Task instructions ::
Once the pictures are set aside, reproduce the remaining data exactly.

Data extract ::
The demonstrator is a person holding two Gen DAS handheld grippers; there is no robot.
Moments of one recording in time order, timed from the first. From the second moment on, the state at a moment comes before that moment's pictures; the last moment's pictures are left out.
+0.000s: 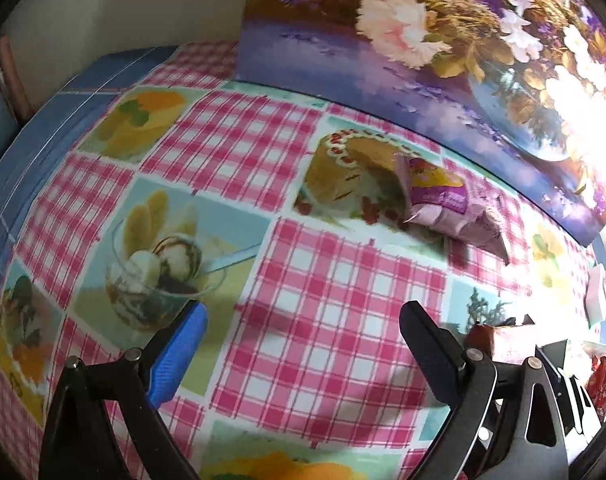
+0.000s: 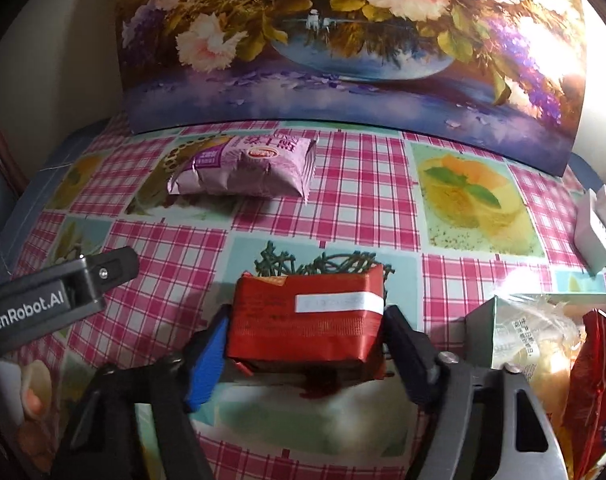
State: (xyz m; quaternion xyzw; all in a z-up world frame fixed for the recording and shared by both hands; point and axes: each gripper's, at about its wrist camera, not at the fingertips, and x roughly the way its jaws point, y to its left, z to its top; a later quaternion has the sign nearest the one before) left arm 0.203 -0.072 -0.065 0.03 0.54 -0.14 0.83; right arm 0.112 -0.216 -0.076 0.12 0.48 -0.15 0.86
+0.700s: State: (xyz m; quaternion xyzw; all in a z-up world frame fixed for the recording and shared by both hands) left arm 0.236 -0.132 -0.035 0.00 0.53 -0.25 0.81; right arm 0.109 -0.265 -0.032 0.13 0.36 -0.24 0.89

Exercise result ::
The demonstrator is a person holding two Gen DAS handheld grippers; there is no robot.
Moments of one recording in time order, timed from the first. From the second moment on, the state at a moment comes before that moment's pictures; the last moment's pictures are left out.
+0.000s: 
+0.000s: 
State: (xyz m; quaternion xyzw; all in a z-up world frame fixed for the recording and shared by both hands; point and axes: each gripper's, at about its wrist camera, not at the fingertips, and x roughly the way its jaws point, y to its left, z to its top; a later quaternion has the sign nearest the one before) left arm 0.203 -0.072 -0.065 0.03 0.54 -0.14 0.83; right arm 0.112 -0.216 -0.076 0.12 0.48 -0.15 0.86
+0.700s: State: (xyz m; quaternion xyzw; all in a z-up world frame fixed for the recording and shared by both hands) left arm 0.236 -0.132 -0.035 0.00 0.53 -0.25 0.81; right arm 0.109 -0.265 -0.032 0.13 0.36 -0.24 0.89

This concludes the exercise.